Google’s next generation music recognition

A new version of Sound Search.

Google’s next generation music recognition
Image: Pixabay

In 2017, Google has launched Now Playing using deep neural networks to bring low-power, always-on music recognition to mobile devices. The goal was to create a small, efficient music recognizer which requires a very small fingerprint for each track in the database, allowing music recognition to be run entirely on-device without an internet connection.

Now Playing was not only useful for an on-device music recognizer but also greatly exceeded the accuracy and efficiency of our then-current server-side system, Sound Search, which was built before the widespread use of deep neural networks.

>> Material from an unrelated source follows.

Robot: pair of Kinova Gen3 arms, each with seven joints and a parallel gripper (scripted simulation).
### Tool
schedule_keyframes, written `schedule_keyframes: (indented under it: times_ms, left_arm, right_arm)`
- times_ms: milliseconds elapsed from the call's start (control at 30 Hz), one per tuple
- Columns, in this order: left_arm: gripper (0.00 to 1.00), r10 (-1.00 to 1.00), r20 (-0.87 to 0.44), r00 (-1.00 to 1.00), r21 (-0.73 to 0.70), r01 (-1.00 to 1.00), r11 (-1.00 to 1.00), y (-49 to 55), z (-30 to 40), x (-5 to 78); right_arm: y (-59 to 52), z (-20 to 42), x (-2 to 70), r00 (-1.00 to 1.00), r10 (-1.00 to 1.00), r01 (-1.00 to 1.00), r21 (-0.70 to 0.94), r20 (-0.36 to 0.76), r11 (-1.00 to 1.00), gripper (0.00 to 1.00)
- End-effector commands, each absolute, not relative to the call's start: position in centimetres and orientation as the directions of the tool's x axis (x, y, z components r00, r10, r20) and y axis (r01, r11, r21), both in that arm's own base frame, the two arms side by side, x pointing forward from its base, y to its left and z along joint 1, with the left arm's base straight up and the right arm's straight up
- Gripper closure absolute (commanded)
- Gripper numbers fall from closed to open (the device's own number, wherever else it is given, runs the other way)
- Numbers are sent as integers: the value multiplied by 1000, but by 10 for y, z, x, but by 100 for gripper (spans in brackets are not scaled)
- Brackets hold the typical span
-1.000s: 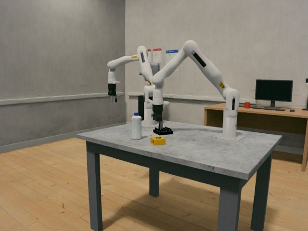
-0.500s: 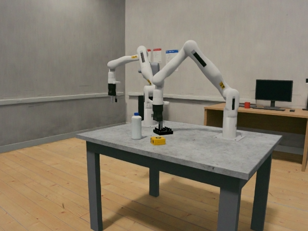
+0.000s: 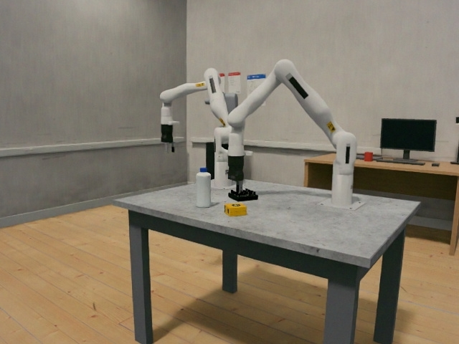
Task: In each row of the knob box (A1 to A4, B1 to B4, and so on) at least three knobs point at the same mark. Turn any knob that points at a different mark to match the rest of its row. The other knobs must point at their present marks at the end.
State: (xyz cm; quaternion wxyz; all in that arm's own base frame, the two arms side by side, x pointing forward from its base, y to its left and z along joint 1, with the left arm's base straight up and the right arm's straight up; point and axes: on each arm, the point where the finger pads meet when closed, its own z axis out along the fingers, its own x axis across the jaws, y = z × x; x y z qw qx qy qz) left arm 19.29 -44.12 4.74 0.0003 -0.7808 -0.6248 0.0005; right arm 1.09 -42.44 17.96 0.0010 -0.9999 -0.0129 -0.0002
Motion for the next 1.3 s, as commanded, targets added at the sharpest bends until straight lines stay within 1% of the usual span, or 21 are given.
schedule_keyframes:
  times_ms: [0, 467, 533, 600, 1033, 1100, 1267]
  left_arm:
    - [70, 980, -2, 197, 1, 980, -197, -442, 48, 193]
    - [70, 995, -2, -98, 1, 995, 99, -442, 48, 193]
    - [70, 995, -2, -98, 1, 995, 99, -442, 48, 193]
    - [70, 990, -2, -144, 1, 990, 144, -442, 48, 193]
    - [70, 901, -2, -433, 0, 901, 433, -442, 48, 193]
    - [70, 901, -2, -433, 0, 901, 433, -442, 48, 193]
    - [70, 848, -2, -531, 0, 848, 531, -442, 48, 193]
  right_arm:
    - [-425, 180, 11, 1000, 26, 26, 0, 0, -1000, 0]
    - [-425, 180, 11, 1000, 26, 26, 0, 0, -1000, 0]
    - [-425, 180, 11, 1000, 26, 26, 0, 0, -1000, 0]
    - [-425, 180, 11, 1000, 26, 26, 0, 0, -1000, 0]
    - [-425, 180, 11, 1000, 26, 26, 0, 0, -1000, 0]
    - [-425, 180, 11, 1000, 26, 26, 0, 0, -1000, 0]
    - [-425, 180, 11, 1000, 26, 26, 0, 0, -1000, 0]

Now, Google has introduced a new version of Sound Search that is powered by some of the same technology used by Now Playing. You can use it through the Google Search app or the Google Assistant on any Android phone.

Simply begin a voice search, and if there’s music playing near to you, a “What’s this song?” proposal will pop up for you to press. Else, you can simply ask, “Hey Google, what’s this song?” With this most recent adaptation of Sound Search, you’ll get quicker, more exact outcomes than any other time in recent memory!

Now Playing matches songs to an on-device database. The biggest challenge in going from Now Playing, with tens of thousands of songs, to Sound Search, with tens of millions, is that there are a thousand times as many songs which could give a false positive result. To compensate for this without any other changes, it was necessary to increase the recognition threshold, which would mean needing more audio to get a confirmed match.

Image: Google

As Sound Search is a server-side system, it isn’t limited by processing and storage constraints in the same way Now Playing is. Therefore, we made two major changes to how we do fingerprint, both of which increased accuracy at the expense of server resources.

James Lyon, Google AI, Zürich noted, “We also decided to weight our index based on song popularity – in effect, for popular songs, we lower the matching threshold, and we raise it for obscure songs. Overall, this means that we can keep adding more (obscure) songs almost indefinitely to our database without slowing our recognition speed too much.”